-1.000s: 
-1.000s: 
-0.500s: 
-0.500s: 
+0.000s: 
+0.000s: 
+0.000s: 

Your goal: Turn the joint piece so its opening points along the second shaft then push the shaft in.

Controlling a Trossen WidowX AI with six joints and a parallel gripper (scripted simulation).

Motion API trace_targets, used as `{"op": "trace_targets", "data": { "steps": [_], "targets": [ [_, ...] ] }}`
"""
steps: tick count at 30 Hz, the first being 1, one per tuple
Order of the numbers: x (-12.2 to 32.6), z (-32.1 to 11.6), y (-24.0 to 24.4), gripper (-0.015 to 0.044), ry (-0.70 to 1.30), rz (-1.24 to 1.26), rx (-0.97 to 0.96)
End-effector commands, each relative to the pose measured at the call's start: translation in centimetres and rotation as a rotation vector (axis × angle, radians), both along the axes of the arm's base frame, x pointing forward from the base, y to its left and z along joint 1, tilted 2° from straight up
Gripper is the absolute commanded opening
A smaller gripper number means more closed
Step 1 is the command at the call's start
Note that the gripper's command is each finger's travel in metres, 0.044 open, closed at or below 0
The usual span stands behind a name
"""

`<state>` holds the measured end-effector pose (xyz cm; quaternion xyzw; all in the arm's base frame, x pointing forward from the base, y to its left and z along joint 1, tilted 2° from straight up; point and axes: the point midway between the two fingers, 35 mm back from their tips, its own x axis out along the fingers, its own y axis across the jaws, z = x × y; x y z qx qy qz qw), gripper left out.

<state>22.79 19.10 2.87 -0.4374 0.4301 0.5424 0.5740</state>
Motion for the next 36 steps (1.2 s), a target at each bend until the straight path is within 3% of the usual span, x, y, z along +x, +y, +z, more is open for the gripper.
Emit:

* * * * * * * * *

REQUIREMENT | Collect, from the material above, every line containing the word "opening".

RESPONSE AREA |
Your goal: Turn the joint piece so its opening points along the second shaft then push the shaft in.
Gripper is the absolute commanded opening

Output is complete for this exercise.